How Sticky Do You Get?

If a user visits your website and asks a question or wants a service, should you also visit other tangential offers and content before letting the user go? Or do you give customers the freedom to do what they want, giving them the choice of how long they want to stay on your site?

What is Your Social Responsibility?

How responsible should you be for what users can eat from your website? Leading companies want to be honest, while also protecting visitors from immovable and potentially harmful content. Check the content before posting – and check the online comments of the people who post on your site (if you allow online posting) The health and integrity of your company’s online presence There should be important daily exercises to maintain.

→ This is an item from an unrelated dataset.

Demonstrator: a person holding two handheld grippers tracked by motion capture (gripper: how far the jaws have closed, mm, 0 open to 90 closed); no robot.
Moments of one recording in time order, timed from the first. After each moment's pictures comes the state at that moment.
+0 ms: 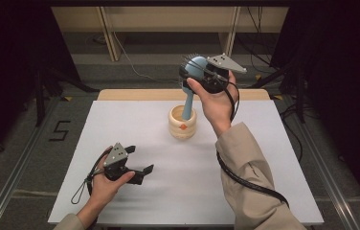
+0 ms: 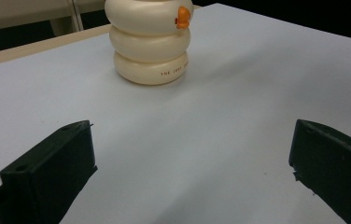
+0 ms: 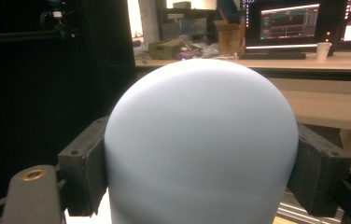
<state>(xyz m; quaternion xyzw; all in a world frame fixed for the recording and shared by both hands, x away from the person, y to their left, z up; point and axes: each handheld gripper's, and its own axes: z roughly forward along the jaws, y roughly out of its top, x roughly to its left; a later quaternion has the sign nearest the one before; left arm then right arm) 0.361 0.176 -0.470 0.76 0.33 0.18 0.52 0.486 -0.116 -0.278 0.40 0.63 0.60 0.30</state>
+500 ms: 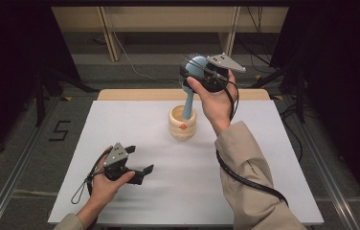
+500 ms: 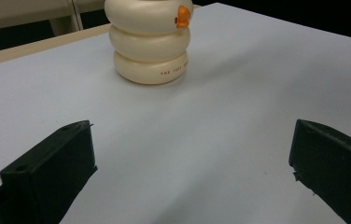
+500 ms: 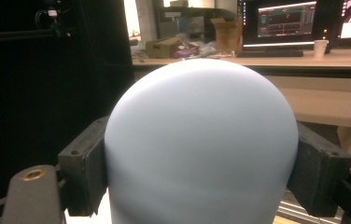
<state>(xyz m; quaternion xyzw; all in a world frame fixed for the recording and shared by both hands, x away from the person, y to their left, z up) 0.361 0.176 -0.470 0.76 0.33 0.18 0.52 0.492 -0.116 -0.280 0.40 0.63 0.59 0.30</state>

What Value Do You Bring to Customers?

Smartphone subscriptions are becoming more expensive, while issues such as battery life remain a problem. Dumb phones, because they reduce, have better battery life. They are also very cheap. For many people who do not need 24/7 internet service, mute phones are a smart solution. “While dumb phones can’t compete with high-tech brands in terms of performance or performance, they can easily outperform them in key areas, including durability and battery life,” said Finet.

In short, it’s time for companies that provide or exploit smartphones to step back and see how consumers want to use them.